The Article 29 Working Party (“WP29”) recently published an opinion on data processing at work (“Opinion”).
The Opinion restates the position and conclusions in WP29’s 2001 Opinion on processing personal data in the employment context (WP48), and its 2002 WP55 Working Document on the surveillance of electronic communications in the workplace. However, it addresses the need for a new assessment of the balance between legitimate interests of employers and the reasonable privacy expectations of employees, because of risks posed by advancements in modern technologies since the other documents were published.
The Opinion is primarily concerned with the Data Protection Directive 95/46/EC (“DPD”), so employers should continue to take account of the fundamental principles of the DPD when processing personal data in an employment context. Technological developments and new methods of processing have not changed this position.
The Opinion also looks towards the “new” obligations placed on all controllers, including employers, under the General Data Protection Regulation 2016/679 (“GDPR”) – including data protection by design, the need to carry out Data Protection Impact Assessments for high-risk processing, and any specific national rules that are introduced pursuant to Article 88 relating to processing employees’ personal data.
WP29 has considered various scenarios in the Opinion which describe how certain technologies might be used to process personal data in the workplace, and the points that employers should consider. Some of these include:
Social Media
Employers should not assume that they can check the social media accounts of prospective job candidates just because they are publicly available. They will need a legal basis for processing the individual’s personal data (e.g., legitimate interest); it must be necessary and relevant to performance of the job, and they should consider whether the social media account has been set up for personal or private purposes before accessing any information. The individual must also be informed about any such processing – e.g., in the job description – before they engage with the recruitment process.
Monitoring ICT use
Many modern technologies available in the market have enabled potentially more intrusive ways of monitoring. For example, an employer might deploy a TLS inspection appliance to decrypt and inspect secure traffic, but this appliance can also record and analyse all of an employee’s online activity. Or an employer might use a Data Loss Prevention tool to monitor all outgoing emails automatically to prevent a data breach, regardless of whether an action is unintentional.
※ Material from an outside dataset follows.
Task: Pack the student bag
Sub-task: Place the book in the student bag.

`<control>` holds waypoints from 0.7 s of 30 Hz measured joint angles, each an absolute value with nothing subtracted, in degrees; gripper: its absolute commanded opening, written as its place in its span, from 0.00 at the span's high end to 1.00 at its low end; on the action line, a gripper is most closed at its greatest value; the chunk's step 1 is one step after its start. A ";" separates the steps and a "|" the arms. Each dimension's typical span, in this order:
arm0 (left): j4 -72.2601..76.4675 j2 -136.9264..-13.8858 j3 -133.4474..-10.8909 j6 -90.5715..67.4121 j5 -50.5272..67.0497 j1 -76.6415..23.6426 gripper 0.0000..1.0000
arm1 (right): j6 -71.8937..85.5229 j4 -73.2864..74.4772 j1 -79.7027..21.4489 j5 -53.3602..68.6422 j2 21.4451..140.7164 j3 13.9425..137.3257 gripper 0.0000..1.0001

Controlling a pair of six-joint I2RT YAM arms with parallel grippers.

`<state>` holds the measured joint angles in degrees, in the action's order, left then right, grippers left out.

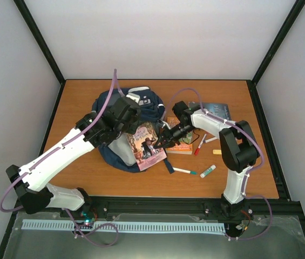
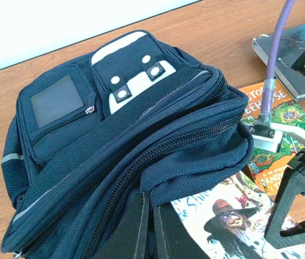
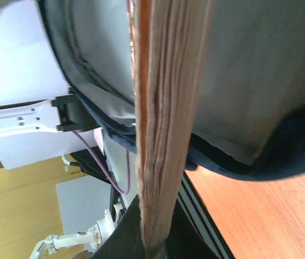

In each case, before using any of these products and applications, employers must consider the proportionality of the measures they are implementing and whether any actions can be taken to mitigate or reduce the scale and impact of the processing. WP29 considers it good practice for employers to complete a DPIA before introducing any monitoring technology, and to implement and communicate acceptable-use policies alongside privacy policies providing clear details of the processing which takes place.
Monitoring outside the workplace
The shift towards remote working and the popularity of “bring your own device” policies presents more risk for employers as data moves away from the corporate network. However, the key is to address these risks in a proportionate manner, particularly if the boundaries between business and private use are fluid. For example, if employers are concerned about securing data that is transferred between the device and their network, they could consider additional protections such as “sandboxing” data (keeping data contained within a specific app), rather than installing monitoring software on the employee’s personal device.
International transfers of employee data
The use of most cloud-based applications will result in the international transfer of employee data. Any transfers of personal data to third countries may only take place where an adequate level of protection is ensured. Employers should also ensure that data shared outside the EU/EEA, and subsequent access by other entities within the group organisation, remains limited to the minimum necessary for the intended purposes.
Comments
Businesses should be reminded that although WP29 Opinions are not legally binding, they are influential as they have been prepared by representatives of the data protection authorities from each EU Member State: thus, they broadly reflect the approach regulators are likely to take. Businesses should therefore review the Opinion in detail as it provides practical guidance in an area that has developed significantly in recent years. It can also be used as a helpful reference point as businesses start to review their internal policies and processes in preparation for the forthcoming GDPR.